5.   Select a correlation value between zero and one by entering a number in the entry box.(The default value of 4 applies only to variance and is not an appropriate value for correlation calculations.)

6.   Click Change. The columns you selected in the top line are marked, unmarked, or deleted according to the variance criterion you specified.

To select column subgroups of defined size:

1.   Click the third radio button on the Manage Independent Columns control panel.

2.   Choose Unmark, Mark, or Delete from the first popup.

3.   Choose Percent or Columns from the second popup and enter an appropriate numeric value in the entry box to the left of the popup. This sets the group size (absolutely or relatively).

4.   Select Lowest or Highest from the third popup, then choose Variance or Correlation^2 from the fourth popup. This sets the selection parameter and range.

Managing fields

Accessing field maps

To access field maps:

Select Field Manager from the FIELD ANALYSIS (MFA) menu card. The Field Manager control panel appears.

The control panel includes a browser that lists maps you created in Field Analysis or Field Calculation.

After you select a map by highlighting it in the browser, you can manage it in several ways>

Listing map information in the text window

To list map information in the text window:

Click the Describe button in the Field Manager control panel. The following information is listed in the text window:

• The probemap name as shown in the Field Manager.
• The name of the grid onto which the probes were placed.
• The type of probe that was used.
• The dimensions and resolution of the grid.

To visualize a map, click the Visualize button. The Probe Surface Generation control panel appears. Use this panel to create a probe surface that visualizes your field map in the model window. For information on the Probe Surface Generation control panel, see the Field Calculation chapter in the Cerius² Hypothesis and Receptor Models.

Deleting a map

To delete a map, click the Delete button. The map you have selected is deleted permanently.

Saving a map

To save a map, click the Output to map.mbk button. The map is saved to a file named map.mbk. Only one map can be saved by this mechanism. If you selection another map and click this button, the first map.mbk is overwritten.

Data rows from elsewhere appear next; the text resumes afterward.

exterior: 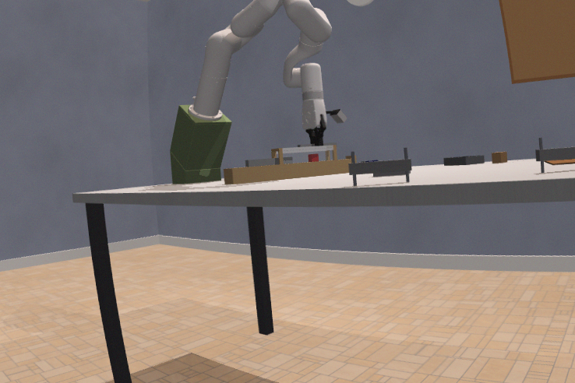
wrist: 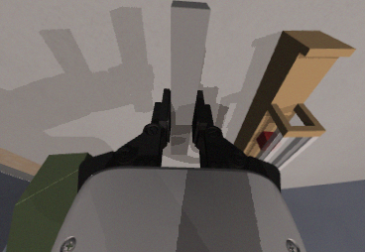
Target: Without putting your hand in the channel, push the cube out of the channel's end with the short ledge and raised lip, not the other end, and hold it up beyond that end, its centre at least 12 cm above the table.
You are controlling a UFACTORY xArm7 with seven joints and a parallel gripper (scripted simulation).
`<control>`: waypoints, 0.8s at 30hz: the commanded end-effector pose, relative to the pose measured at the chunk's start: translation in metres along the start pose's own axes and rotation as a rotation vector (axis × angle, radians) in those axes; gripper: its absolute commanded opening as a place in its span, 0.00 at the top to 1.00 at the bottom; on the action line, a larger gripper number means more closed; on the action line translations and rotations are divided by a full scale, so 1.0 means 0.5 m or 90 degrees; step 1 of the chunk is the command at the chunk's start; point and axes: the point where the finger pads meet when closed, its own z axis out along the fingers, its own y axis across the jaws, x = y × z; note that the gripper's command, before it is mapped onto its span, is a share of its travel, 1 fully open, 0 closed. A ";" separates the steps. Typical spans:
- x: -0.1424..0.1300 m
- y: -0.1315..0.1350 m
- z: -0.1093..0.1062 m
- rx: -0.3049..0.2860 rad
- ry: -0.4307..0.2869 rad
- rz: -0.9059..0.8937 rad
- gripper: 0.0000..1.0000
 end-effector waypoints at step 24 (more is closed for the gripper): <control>0.001 0.000 -0.059 0.001 0.000 0.000 1.00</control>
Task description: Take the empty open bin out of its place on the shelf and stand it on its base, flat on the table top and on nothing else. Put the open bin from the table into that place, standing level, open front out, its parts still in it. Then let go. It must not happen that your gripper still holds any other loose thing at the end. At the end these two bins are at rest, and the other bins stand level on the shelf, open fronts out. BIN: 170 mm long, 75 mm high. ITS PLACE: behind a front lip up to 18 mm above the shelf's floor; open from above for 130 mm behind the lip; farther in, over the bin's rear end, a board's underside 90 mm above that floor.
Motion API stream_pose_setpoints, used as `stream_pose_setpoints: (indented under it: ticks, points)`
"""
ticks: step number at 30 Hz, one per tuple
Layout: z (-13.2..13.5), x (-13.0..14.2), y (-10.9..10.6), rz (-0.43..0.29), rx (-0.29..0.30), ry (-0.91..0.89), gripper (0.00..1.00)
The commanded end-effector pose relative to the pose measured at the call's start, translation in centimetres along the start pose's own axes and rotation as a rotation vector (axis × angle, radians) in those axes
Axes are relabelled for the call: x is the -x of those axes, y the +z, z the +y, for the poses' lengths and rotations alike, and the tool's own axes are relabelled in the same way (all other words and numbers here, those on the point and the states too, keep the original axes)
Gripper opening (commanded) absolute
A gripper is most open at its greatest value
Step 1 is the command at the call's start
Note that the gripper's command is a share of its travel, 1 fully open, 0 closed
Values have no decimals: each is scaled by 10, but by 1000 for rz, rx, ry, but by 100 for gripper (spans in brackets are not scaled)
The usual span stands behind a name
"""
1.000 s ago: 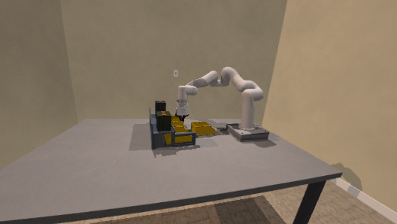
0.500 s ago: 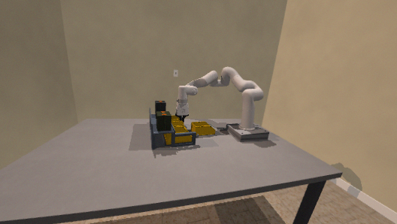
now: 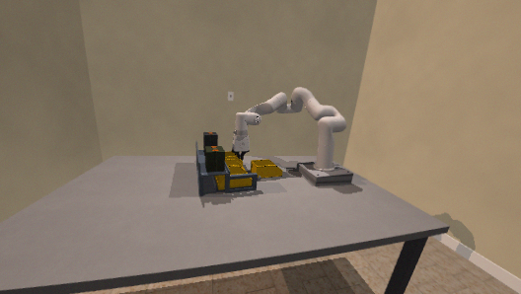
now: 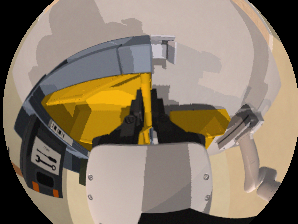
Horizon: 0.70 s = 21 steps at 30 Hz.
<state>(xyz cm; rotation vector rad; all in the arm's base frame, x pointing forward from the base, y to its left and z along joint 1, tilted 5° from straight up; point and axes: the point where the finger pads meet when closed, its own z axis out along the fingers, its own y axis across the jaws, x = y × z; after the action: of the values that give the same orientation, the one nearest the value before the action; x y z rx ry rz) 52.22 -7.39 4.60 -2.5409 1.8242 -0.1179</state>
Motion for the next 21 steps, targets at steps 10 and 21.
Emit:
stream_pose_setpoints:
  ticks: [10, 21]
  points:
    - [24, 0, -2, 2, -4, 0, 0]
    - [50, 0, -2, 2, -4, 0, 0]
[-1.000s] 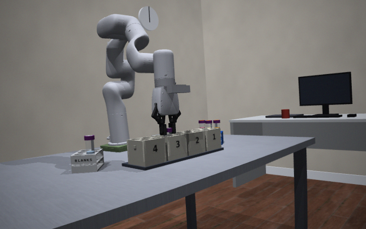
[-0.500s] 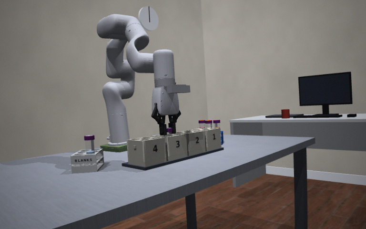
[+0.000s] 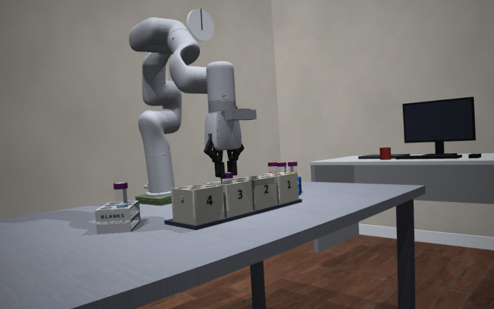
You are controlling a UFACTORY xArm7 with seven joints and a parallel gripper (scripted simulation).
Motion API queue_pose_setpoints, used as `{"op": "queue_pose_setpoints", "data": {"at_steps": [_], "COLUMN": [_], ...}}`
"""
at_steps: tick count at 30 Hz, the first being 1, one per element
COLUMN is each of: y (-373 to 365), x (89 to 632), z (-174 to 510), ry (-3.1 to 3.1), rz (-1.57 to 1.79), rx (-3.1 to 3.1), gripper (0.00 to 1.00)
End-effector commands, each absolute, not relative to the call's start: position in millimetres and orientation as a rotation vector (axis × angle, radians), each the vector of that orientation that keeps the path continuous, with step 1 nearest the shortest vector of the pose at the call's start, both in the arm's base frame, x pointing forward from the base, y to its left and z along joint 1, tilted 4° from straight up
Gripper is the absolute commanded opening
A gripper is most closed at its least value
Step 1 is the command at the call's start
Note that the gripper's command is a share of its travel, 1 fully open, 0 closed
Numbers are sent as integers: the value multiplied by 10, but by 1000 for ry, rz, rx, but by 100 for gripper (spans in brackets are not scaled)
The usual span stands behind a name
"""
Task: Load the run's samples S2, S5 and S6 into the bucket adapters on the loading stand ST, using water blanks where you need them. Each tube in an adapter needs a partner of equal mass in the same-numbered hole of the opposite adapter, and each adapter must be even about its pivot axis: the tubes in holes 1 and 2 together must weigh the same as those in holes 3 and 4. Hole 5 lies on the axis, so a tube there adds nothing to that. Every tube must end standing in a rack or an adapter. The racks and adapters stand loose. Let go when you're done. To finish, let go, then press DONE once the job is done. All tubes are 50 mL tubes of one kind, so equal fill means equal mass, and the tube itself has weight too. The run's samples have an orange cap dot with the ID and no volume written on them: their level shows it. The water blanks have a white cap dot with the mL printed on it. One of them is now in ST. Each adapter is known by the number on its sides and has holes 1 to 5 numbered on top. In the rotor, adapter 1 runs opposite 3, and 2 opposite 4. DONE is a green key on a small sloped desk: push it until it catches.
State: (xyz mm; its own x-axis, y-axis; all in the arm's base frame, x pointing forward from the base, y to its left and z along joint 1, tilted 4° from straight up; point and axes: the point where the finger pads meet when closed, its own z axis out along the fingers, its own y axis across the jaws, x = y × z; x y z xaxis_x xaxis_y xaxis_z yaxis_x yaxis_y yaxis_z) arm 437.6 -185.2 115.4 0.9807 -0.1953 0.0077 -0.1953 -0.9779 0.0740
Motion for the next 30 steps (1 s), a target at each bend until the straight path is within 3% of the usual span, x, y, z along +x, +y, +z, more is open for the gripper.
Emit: {"op": "queue_pose_setpoints", "data": {"at_steps": [1,30], "y": [-1851,-1810], "x": [4387,4390], "z": [1210,1749], "ry": [-301,-301], "rz": [5,5], "rx": [3052,3052], "gripper": [44,44]}}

Generating a QSAR using field data

Generating a QSAR -equation

1.   Select the G/PLS or the Stepwise method for generating a QSAR. The PLS method is not available for use with field data.

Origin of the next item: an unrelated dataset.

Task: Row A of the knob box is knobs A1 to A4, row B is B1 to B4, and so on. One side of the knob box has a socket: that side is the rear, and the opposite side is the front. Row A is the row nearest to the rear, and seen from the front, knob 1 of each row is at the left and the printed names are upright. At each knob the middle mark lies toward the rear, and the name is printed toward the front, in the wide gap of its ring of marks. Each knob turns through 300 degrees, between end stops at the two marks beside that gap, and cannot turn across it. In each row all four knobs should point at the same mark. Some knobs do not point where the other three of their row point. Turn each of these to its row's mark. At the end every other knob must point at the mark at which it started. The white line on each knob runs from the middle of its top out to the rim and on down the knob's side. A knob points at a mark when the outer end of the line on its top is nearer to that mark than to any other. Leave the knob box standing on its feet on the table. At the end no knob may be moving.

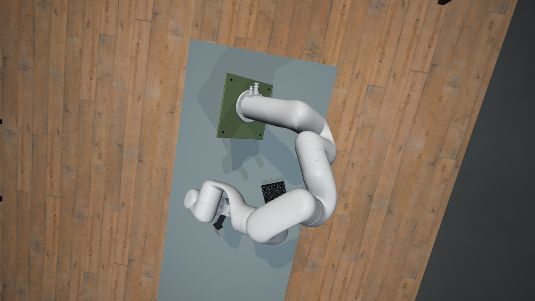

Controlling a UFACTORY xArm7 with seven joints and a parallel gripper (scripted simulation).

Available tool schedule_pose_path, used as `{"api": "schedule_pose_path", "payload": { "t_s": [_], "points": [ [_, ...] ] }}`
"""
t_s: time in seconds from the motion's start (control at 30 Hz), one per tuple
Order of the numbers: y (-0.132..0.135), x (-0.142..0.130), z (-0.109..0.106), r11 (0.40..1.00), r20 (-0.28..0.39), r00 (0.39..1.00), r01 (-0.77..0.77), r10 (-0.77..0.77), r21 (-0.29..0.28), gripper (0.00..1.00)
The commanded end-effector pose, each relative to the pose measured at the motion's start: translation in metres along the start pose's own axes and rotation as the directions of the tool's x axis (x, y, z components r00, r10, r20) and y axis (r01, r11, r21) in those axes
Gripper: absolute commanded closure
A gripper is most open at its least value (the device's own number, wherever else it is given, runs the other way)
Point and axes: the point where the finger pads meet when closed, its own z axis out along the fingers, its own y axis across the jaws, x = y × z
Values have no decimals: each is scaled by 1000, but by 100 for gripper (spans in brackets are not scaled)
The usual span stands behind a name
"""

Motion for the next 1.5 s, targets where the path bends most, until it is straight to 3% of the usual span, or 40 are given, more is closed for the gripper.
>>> {"api": "schedule_pose_path", "payload": {
  "t_s": [0.0,0.6,0.67,0.77,1.03,1.1,1.13,1.47],
  "points": [
    [-1,1,-2,1000,-3,1000,3,-3,-2,0],
    [-1,2,-1,1000,0,1000,8,-8,-10,0],
    [-1,-3,7,999,29,999,18,-16,-48,0],
    [1,-17,28,986,114,993,61,-43,-153,0],
    [1,-44,59,927,270,957,190,-103,-322,0],
    [1,-44,59,927,270,957,190,-103,-322,0],
    [1,-53,67,894,324,937,249,-127,-371,0],
    [-8,-76,87,746,492,843,468,-217,-473,0]
  ]
}}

2.   Click the RUN button at the top of the study table.

A QSAR equation or set of equations is generated and displayed in the Equation Viewer.

3.   Validate the equation-building process by clicking the Validate icon on the study table (the button marked "OK").

4.   Run the randomization and crossvalidation tests by clicking the appropriate buttons in the Validate control panel. For more information on this process, see Validating QSAR equations and data on page 223.

Predicting biological activity

Predicting activity

1.   Select and add the molecule in which you are interested to the study table.

2.   Select Create Field from the FIELD ANALYSIS (MFA) card to open the Create Field control panel.

3.   Uncheck all probes so that no new field value columns are added to the study table.

4.   Click Create. MFA generates field data, predicted activity, and residuals data for all models in the study table, including the model you added.

When field and QSAR calculations are complete, you can mark the field points used in the QSAR in the model window:

Open the Equation Viewer and check the Plot Equation button. Field descriptors used in the QSAR equation are marked in the Study Table, and the grid points are displayed in the model window with a 3D cross and a name label. Additional information is also printed in the text window. For information about the Equation Viewer, see Chapter 14, Using the Equation Viewer.